Als der erste Höhepunkt den schweißnassen Leib der Frau erbeben ließ, war dies von solch einer Intensität, dass sie haltlos schreien musste und ihre spitzen Fingernägel in seine bloßen Flanken trieb. Männerhaut wurde aufgerissen, Blut floss. Ansgar wurde drängender und trieb Mercy über eine weitere Welle der schäumenden Lust hinauf. Seine Hände griffen schroff in ihre vollen Brüste. Der Mund des Mannes neckte begierig fordernd ihre kernigen Warzen – war nicht bereit aufzuhören, nein, forderte mehr, immer mehr.
Sie riss ihre blauen Augen auf und sah ihn ganz dicht vor sich. Ihren Helden, ihren Retter – Ansgar. Mit ehrlichen Augen himmelte sie ihn an. Schließlich fanden sich ihre wilden Zungen, tanzten miteinander, erforschten sich in einem schier endlos dauernden Kuss.
Mercy spürte, dass sie ein weiteres Mal kommen würde, drehte seufzend ihren Kopf zur Seite, legte ihren Hals frei, bot sich ihm an. Als er sie biss und sich leidenschaftlich an ihrer Haut festsaugte, durchschoss es sie gnadenlos. Die kreischende Frau glaubte, besinnungslos zu werden. Wieder und wieder bäumte sie ihm ihren Oberkörper entgegen, verfallen in purer Lust, mitgetragen von schäumender Raserei. Als sie seine Zähne zwischen ihren Brüsten spürte, war es ihr, vor Begierde sterben zu müssen … sterben zu wollen.
Niemals zuvor hatte sich Mercy bei einem Akt so gewaltvoll lebendig gefühlt wie in dieser drückenden Nachmittagsschwüle, hier in ihrem Zimmer, im Palast von Prinz Hidsaa.
Es gab in diesem tosenden Augenblick niemand anderen in ihrer Gefühlswelt als Ansgar Gradener. Ansgar, ihr Held, Ansgar, ihr Retter. Ansgar, der Mann, der sie immer schützen würde, damals in der Bronxer Hinterhofgasse, heute in Hidsania. Er sollte sie haben, sie besitzen, sie benutzen und brennend heiß lieben.

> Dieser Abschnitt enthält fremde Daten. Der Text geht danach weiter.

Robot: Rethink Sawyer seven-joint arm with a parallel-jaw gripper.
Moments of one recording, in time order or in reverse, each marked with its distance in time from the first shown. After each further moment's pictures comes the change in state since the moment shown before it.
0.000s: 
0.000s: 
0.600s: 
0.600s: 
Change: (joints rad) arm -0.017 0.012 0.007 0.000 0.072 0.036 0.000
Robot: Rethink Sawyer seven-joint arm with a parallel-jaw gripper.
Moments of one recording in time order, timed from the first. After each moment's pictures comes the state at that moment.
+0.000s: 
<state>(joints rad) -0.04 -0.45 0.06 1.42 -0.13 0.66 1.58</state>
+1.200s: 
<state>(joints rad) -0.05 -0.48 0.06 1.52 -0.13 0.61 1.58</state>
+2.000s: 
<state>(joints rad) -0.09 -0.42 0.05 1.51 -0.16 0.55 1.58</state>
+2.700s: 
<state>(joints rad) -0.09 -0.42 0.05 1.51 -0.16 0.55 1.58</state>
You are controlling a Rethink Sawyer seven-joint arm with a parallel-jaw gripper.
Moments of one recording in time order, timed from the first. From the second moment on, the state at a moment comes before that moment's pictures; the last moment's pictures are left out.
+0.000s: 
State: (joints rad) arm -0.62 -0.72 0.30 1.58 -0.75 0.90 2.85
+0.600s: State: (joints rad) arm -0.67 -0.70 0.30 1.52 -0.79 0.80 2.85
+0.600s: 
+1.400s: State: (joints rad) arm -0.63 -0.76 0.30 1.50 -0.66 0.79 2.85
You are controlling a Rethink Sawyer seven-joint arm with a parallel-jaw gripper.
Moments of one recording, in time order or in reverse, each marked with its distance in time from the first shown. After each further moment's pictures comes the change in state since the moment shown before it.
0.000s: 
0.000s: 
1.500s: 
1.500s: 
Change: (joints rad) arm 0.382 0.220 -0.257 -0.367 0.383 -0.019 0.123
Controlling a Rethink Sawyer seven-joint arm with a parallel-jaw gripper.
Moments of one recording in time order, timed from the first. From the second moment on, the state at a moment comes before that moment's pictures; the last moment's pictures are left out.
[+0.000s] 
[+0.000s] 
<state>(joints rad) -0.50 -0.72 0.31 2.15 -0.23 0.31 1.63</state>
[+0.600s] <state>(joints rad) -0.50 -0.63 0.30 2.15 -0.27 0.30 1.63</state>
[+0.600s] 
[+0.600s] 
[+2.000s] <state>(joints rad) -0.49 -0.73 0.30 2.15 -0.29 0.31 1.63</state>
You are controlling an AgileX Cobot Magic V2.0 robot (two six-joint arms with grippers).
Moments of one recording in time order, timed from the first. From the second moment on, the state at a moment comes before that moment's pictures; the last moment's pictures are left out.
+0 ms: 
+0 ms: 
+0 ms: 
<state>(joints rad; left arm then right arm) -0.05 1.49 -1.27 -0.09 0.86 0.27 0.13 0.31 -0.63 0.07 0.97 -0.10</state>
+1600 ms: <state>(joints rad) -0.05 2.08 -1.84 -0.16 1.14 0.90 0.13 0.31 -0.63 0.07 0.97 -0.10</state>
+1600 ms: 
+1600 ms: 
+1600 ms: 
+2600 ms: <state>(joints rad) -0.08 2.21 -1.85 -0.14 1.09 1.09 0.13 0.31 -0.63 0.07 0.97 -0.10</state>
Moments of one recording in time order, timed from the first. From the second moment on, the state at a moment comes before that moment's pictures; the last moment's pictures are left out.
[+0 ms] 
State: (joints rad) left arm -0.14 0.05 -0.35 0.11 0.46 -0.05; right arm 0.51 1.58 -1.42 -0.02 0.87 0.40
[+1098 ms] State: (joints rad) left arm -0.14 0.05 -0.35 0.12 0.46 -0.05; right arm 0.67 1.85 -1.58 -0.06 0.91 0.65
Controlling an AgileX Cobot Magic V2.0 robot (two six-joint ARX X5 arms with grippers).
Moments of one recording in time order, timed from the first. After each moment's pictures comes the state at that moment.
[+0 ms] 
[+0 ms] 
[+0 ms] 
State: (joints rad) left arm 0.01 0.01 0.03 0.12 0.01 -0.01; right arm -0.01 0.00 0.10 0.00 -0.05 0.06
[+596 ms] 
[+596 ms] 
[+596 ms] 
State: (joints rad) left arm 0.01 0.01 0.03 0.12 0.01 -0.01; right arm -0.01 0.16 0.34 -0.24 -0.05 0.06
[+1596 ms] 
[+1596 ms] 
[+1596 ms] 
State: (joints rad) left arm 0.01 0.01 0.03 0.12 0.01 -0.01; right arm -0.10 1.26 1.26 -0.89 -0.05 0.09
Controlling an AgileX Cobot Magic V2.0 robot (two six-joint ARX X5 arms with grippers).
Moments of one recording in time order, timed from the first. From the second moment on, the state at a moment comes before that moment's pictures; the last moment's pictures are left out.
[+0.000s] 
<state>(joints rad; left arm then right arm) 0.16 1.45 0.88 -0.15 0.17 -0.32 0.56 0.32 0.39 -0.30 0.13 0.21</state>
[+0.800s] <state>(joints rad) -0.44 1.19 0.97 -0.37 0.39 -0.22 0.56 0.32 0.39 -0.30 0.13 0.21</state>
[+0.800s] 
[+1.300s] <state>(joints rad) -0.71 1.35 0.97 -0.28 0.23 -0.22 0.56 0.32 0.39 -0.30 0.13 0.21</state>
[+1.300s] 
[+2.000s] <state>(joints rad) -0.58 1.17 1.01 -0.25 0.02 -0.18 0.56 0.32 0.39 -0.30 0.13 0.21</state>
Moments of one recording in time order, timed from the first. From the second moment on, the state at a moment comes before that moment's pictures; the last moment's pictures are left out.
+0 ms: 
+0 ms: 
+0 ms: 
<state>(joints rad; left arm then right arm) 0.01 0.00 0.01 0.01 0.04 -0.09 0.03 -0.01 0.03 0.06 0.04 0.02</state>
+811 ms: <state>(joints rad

Jetzt, in diesen zweisamen Moment.
Später dann, als beide gekommen waren, kippte Ansgar Gradener japsend zur Seite und keuchte in das weiche Kissen. Mercy blickte mit glühendem Gesicht zur Zimmerdecke hinauf und atmete nun gleichmäßiger, beruhigte sich langsam. Mit den Fingerspitzen befühlte sie ihren Hals. Dort, wo Ansgar sie lustvoll gebissen hatte, sickerte ein wenig Blut durch die verletzte Haut hindurch. Mit den Handflächen wischte sie sich das klebrige Sperma vom Bauch und den Brüsten. Dann knuffte sie Ansgar kichernd in die Flanke. »Du hast eine Viertelstunde!«, forderte sie ihn spielerisch streng auf.
Ansgar rappelte sich auf und sah sie ein wenig schuldbewusst an. »Um zu duschen … und zu verschwinden?«, fragte er hastig und wollte schon aufstehen.
»Nein«, flüsterte Mercy mit funkelnden Augen. »Bis zur nächsten Runde, mein geiler Retter!«
Schließlich zog sie ihn forsch heran und schenkte ihm ihre feuchte, spielerische Zunge.
Ja, Mercy Bowlers war Ansgar Gradener dankbar – sehr dankbar für alles.
Und diese Dankbarkeit reichte noch bis in die späten Abendstunden hinein und darüber hinaus.
Hidsania, im Arbeitszimmer des Prinzen
»War Reginald Claimsborn unter den Toten?«
Die nüchterne Frage kam von Prinz Hidsaa und war an seinen Assistenten Limhaa gerichtet. Der Mann mit dem gepflegten Oberlippenbärtchen schüttelte leicht seinen Kopf und erklärte sogleich:
»Nein, mein Prinz. Es waren nur bezahlte Handlanger, fremde Söldner und einige widerwärtige Abtrünnige aus den nördlichen und südlichen Regionen.« Schließlich fügte er hinzu: »Großteils europäische Ausländer oder Amerikaner. Claimsborn war nicht aufzufinden. Scheinbar hat er sich in die Vereinigten Staaten abgesetzt, um nicht mit dem Massaker in Hidsania in Verbindung gebracht zu werden.«
»Feige ist er auch noch!« Hidsaas Stimme war mit starker Verachtung und Abscheu durchtränkt. Unehrenhaftes Verhalten war ihm ein Gräuel.
»Wir werden ihn in den Vereinigten Staaten nicht zur Verantwortung ziehen können …«, begann Limhaa vorsichtig.